The third, fourth and fifth places went to living economists, who are mentioned in current affairs. Joseph Stiglitz, Christine Lagarde and Paul Krugman. The Catholic University calls them "heterodox" dedicated to pointing out alleged "imperfections of the market economy".

The interesting thing about the UCA ranking, which puts into numbers something that has been perceived for a long time, is the entry of the Austrian School in the top ten. Ludwig von Mises, author of Socialism and Human Action, comes out of ostracism occupying the eighth place. However, the total surprise was the appearance of another "Austrian", who even appears two places before Mises, who is gradually achieving well-deserved postmortem popularity: the number six position went to Carl Menger (1840-1921).
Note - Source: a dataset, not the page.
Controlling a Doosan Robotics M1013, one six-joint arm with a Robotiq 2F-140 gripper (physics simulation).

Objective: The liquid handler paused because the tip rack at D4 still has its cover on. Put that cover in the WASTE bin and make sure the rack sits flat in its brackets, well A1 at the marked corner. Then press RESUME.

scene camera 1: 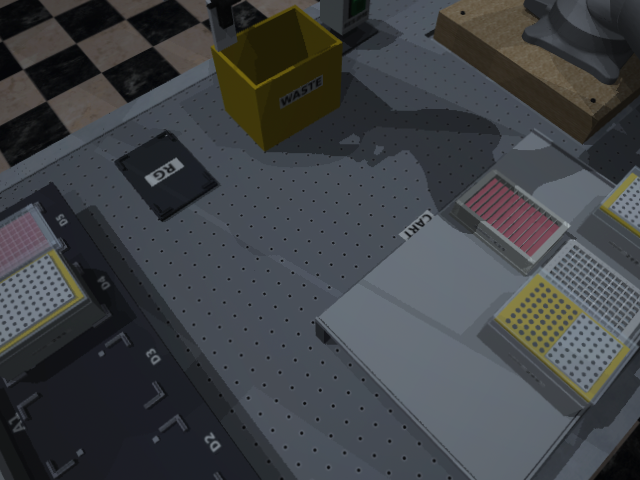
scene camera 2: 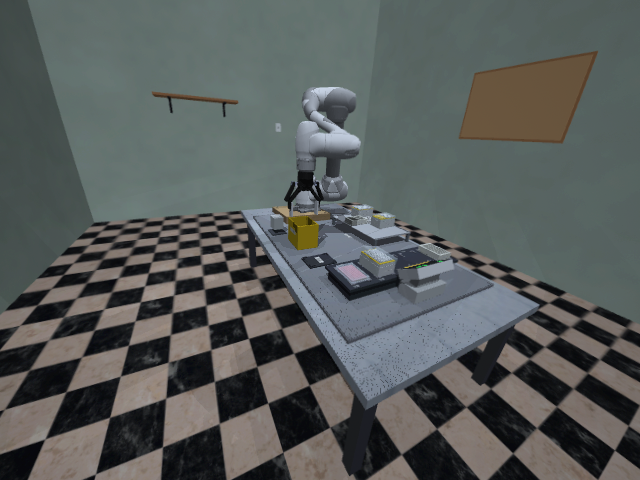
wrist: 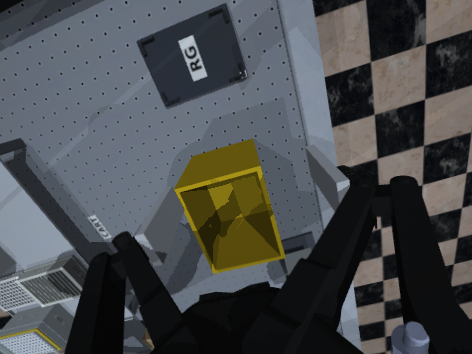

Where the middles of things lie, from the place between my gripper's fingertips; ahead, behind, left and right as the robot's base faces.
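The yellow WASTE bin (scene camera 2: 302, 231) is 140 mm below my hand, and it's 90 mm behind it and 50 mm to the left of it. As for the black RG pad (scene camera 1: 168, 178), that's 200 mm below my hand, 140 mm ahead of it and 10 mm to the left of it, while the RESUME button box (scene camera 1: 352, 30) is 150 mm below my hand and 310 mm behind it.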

Although not yet well known to the general public, Menger's importance is fundamental in the economic sciences. The author explained in detail that the value of things is not linked to their production prices nor the aggregate of the non-existent Marxist surplus value. Goods have a price that is subjectively determined by individuals. With this contribution, he not only refuted Marx (who no longer appears on the list) but also corrected the theory of value of Adam Smith and David Ricardo, which influenced all Marxist thought.

Absent from the ranking was Keynes. Will his absence from the ranking be the prelude to losing his influence in the political arena? It remains to be seen.